### [YOUR TASK]
The response should hold each line from the entries below where "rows" is found.
START DATA FOR THIS EXERCISE
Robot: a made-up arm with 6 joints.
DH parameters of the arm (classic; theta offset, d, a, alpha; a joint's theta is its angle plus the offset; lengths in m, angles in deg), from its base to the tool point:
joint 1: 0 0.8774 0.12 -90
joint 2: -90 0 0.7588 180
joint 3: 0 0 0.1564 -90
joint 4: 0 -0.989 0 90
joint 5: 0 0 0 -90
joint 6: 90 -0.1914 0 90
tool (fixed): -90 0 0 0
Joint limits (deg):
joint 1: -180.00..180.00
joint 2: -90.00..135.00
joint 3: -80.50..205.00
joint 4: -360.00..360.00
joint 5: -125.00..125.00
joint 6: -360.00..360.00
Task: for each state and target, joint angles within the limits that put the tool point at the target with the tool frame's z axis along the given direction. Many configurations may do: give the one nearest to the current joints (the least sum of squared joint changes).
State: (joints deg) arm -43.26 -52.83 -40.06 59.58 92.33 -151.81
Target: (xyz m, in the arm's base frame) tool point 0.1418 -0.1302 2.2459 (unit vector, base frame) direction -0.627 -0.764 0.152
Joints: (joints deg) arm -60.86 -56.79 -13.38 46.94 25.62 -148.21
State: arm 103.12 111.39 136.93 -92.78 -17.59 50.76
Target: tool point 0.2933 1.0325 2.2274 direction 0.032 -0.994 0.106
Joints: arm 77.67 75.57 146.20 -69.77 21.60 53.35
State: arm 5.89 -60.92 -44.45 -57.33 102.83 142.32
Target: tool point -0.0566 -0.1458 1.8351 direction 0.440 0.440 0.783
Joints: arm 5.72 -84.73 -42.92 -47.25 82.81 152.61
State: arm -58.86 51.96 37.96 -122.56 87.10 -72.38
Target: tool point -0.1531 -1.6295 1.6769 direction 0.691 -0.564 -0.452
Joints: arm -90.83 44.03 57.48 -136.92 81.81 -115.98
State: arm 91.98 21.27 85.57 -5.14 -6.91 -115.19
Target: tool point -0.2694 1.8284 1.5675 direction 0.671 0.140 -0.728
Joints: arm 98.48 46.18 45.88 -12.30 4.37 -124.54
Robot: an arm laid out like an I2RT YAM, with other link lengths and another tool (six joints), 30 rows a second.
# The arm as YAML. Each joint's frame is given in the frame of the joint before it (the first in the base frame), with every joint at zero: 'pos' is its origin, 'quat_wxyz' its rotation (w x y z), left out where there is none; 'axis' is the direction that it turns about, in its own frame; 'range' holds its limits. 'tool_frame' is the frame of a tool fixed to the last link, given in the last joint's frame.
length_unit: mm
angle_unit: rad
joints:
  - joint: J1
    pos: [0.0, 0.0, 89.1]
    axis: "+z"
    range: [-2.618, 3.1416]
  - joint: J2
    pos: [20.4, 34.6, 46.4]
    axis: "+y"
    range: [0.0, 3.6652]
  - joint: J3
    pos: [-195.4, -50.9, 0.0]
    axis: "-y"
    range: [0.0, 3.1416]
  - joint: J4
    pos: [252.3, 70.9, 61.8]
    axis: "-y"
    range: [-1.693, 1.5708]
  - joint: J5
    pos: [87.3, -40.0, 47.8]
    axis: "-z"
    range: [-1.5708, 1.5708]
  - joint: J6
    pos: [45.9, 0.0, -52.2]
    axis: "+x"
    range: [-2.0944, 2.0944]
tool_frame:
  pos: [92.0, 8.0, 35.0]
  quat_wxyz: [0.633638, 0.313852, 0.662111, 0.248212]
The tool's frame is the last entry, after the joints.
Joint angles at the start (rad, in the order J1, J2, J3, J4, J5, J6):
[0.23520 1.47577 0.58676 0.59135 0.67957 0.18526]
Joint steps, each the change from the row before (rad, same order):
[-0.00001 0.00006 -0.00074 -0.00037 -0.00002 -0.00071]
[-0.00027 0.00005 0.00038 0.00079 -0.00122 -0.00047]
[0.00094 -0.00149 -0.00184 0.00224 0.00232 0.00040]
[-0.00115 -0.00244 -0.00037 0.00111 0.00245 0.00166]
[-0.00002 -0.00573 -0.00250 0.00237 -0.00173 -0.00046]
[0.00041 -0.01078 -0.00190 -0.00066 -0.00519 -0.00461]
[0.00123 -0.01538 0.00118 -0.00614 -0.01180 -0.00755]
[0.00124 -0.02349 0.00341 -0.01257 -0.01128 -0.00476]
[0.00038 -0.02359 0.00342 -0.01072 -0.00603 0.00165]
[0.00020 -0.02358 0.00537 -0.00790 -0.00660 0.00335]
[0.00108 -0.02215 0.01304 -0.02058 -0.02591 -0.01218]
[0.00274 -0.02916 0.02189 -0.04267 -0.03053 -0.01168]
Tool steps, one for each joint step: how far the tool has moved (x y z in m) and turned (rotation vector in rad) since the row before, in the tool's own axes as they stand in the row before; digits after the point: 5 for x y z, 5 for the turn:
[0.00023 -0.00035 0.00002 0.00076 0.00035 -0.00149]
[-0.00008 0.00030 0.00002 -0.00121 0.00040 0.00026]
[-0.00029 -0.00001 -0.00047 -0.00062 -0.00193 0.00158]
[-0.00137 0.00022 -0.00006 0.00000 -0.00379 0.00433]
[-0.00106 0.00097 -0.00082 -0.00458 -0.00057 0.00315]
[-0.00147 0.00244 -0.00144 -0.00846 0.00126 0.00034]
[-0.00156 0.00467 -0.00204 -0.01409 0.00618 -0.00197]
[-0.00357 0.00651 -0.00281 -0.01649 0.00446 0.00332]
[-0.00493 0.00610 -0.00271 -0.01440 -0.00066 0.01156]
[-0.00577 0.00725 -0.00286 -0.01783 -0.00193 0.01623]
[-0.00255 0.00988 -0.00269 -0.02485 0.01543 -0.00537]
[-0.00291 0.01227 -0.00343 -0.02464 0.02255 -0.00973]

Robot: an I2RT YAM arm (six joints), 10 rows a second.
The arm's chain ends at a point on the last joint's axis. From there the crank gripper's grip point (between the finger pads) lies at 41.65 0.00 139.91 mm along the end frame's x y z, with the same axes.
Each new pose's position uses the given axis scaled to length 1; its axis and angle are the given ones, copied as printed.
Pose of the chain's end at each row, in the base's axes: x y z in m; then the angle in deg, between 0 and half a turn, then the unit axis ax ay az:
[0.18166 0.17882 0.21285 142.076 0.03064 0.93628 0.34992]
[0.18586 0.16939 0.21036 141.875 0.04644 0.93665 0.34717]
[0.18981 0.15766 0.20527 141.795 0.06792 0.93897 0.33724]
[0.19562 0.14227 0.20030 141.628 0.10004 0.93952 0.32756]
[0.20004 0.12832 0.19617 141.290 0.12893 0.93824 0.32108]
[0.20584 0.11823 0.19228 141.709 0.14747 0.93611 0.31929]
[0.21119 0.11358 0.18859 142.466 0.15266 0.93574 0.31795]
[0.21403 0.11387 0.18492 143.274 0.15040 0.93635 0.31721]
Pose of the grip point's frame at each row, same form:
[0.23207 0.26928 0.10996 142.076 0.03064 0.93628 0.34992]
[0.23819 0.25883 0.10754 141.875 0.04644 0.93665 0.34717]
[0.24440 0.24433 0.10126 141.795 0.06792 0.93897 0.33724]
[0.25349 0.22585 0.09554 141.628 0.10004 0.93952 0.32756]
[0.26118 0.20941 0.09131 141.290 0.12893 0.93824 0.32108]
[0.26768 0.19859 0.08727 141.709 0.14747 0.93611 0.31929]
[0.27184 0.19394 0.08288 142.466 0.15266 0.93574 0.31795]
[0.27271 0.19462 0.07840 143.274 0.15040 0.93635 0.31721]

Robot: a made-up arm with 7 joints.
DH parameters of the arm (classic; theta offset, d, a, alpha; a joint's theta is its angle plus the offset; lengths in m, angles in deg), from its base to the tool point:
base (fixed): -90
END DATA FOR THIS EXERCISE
### [ANSWER TO THE EXERCISE]
Robot: an arm laid out like an I2RT YAM, with other link lengths and another tool (six joints), 30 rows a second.
Robot: an I2RT YAM arm (six joints), 10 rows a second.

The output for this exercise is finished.